Revitalizing Indian agri with PPPs
PPPs could be a useful tool to accelerate development in various areas of agribusiness and infrastructure. Currently, there are PPPs in the areas of contract farming, drip irrigation projects, and terminal markets, among others. However, the scope of these projects is still limited and they serve as examples or models rather than being the norm. Public-Private Partnerships (PPPs) in Indian agriculture have significantly contributed to enhancing productivity, improving supply chains, and increasing farmers' incomes through technological advancements, infrastructure development, and better market linkages. Successful initiatives like e-NAM, Farmer-Producer Organizations (FPOs), and agri-logistics hubs highlight the potential of PPPs in transforming the sector. However, challenges such as unequal participation, policy gaps, and limited inclusion of smallholder farmers must be addressed to ensure inclusive growth. Looking ahead, the future of PPPs in Indian agriculture should focus on expanding digital agriculture with AI, IoT, and blockchain for precision farming, while supporting agri-tech startups through government-backed funding. Infrastructure development, including cold chains, warehouses, and agro-processing units, must be prioritized to reduce post-harvest losses. Strengthening FPOs with private-sector mentorship, improving access to credit and insurance, and promoting climate-resilient farming through sustainable practices like drip irrigation and carbon credit initiatives are essential for long-term growth. Additionally, enhancing market linkages via platforms like e-NAM and creating export-oriented agri-zones will boost India’s global agricultural presence. To facilitate this, policymakers must streamline PPP frameworks with clear risk-sharing mechanisms and offer incentives such as tax benefits to attract private investment. By pursuing these goals, PPPs can drive India’s agricultural transformation, ensuring food security, doubling farmers' incomes, and positioning the country as a leading agri-powerhouse in the global market.
Conclusion
Public-private Partnerships (PPPs) in Indian agriculture have emerged as a transformative approach to addressing critical challenges such as low productivity, inadequate infrastructure, post-harvest losses, and limited market access.

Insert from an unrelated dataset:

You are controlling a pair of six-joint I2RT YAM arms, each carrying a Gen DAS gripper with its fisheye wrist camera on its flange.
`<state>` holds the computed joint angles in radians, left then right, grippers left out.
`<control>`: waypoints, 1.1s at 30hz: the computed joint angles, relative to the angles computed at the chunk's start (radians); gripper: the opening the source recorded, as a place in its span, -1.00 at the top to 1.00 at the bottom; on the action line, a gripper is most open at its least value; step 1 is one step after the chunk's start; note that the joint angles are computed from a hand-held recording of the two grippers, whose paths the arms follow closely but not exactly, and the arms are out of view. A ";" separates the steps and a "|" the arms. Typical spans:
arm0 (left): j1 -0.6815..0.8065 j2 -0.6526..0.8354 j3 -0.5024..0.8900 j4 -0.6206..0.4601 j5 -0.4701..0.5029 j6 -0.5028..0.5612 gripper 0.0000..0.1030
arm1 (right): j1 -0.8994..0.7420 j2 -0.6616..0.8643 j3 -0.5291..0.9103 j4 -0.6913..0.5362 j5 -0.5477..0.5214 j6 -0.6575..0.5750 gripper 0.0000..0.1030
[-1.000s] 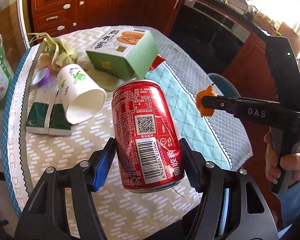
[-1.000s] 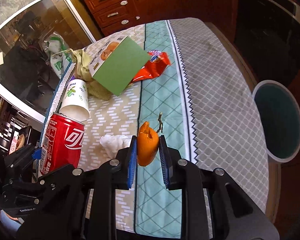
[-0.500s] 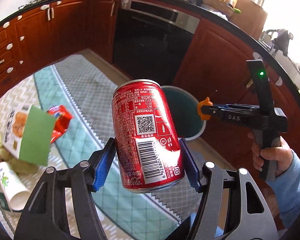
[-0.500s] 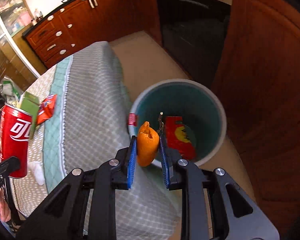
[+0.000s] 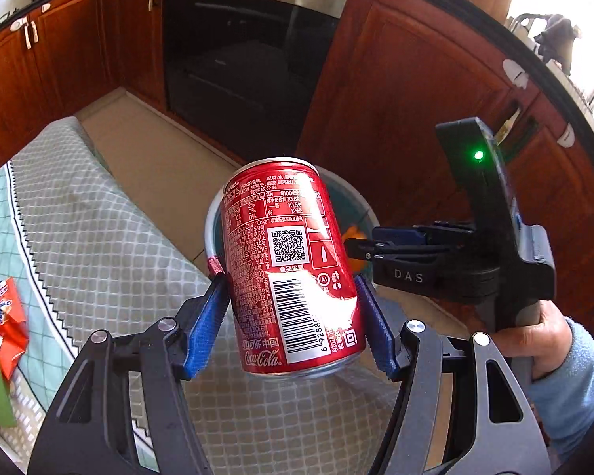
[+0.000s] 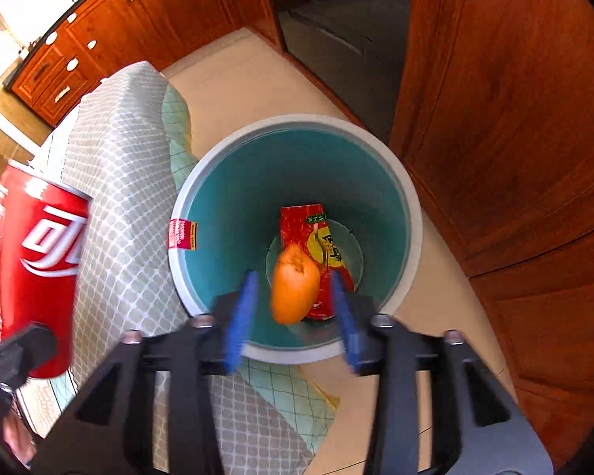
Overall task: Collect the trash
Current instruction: 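Carry the can and orange over the bin and open both tools, then move both tools back over the table toward the tissue and cup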
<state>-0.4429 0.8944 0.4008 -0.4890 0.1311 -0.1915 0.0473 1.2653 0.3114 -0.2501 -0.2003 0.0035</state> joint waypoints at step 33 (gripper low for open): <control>-0.101 0.493 0.153 0.273 -0.073 -0.091 -0.92 | -0.194 -0.380 0.022 -0.292 0.031 -0.097 -0.64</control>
<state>-0.5443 1.3873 0.5543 -0.2156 0.0581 -0.2823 -0.1463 0.8857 0.3333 -0.5422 -0.1694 -0.0937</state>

By leveraging private sector efficiency, technology, and investment alongside government support and policy frameworks, PPPs have the potential to modernize agriculture, enhance farmer incomes, and ensure sustainable growth.

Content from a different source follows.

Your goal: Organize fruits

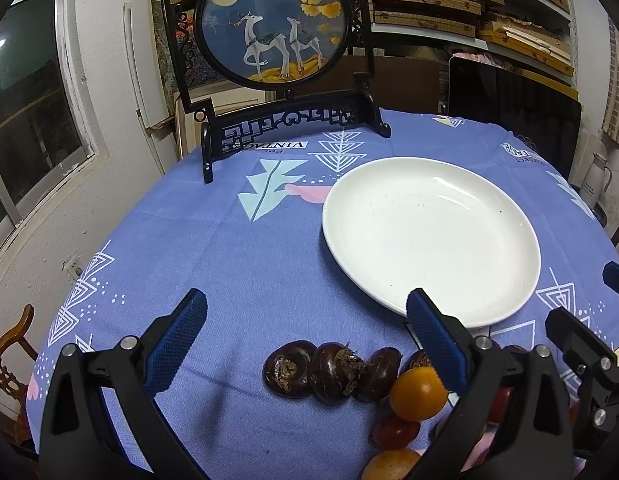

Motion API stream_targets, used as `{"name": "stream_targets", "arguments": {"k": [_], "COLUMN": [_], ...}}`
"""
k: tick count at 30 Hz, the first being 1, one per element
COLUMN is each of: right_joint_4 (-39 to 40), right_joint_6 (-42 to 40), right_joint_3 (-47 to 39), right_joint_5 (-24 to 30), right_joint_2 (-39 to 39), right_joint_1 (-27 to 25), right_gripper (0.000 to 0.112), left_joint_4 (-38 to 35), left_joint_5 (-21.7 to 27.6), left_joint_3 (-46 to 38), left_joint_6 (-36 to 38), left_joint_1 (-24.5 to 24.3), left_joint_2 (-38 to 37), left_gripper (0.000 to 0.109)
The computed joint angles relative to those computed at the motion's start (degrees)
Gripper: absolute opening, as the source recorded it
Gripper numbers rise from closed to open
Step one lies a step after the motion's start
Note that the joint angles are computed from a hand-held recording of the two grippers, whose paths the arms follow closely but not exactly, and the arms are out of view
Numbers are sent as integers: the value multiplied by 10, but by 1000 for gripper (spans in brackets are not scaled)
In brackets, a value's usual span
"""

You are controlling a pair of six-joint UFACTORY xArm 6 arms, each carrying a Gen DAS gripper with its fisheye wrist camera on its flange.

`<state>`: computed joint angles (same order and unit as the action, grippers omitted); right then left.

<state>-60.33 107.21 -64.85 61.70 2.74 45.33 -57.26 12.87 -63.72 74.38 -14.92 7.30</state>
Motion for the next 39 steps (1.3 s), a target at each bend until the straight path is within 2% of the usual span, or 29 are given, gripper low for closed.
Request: {"name": "stream_targets", "arguments": {"k": [4,8,11,13,20,23,26,29,32,35,38,39], "right_joint_4": [-31,-147,-194,-202,-145,-118,-77,-6,58,111,124,128], "right_joint_6": [33,139,183,182,141,111,39,-49,-87,-97,-87,-81], "right_joint_3": [18,60,83,93,118,124,127,142,164,200,218,222], "right_joint_5": [-4,31,51,33,-37,-59,-78,-42,-26,-38,-54,-66], "right_joint_2": [-15,-52,-78,-90,-118,-115,-113,-120,-136,-154,-162,-162], "right_joint_1": [7,44,63,61,35,35,46,79,95,99,93,86], "right_gripper": [100,100,100,100,100,100,100,100,100,100,99,94], "left_joint_4": [-7,-26,-34,-42,-32,-39,-46,-44,-37,-9,23,33], "left_joint_5": [0,5,10,14,42,62,88,146,182,211,233,241], "left_joint_3": [2,2,1,3,13,22,36,52,70,85,104,113], "left_joint_6": [9,30,38,46,52,83,123,163,196,202,191,188], "left_joint_1": [1,4,6,9,26,36,52,80,96,105,108,108], "left_joint_2": [-2,-6,-7,-9,-21,-32,-48,-71,-89,-100,-113,-119], "left_gripper": [98,98,98,98,98,98,98,98,98,98,98,98]}}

Key successes of PPPs in Indian agriculture include improved supply chain management, adoption of precision farming, better access to credit and insurance, and the establishment of agro-processing units. However, challenges such as unequal participation of small farmers, high initial costs, and regulatory hurdles need to be addressed through inclusive policies, capacity building, and stronger governance. Moving forward, a well-structured PPP model— focused on farmer empowerment, digital innovation, and climate-resilient practices—can play a pivotal role in achieving India’s vision of doubling farmers’ incomes and ensuring food security. Collaborative efforts between the government, private players, and farmers will create India's more efficient, profitable, and sustainable agricultural ecosystem.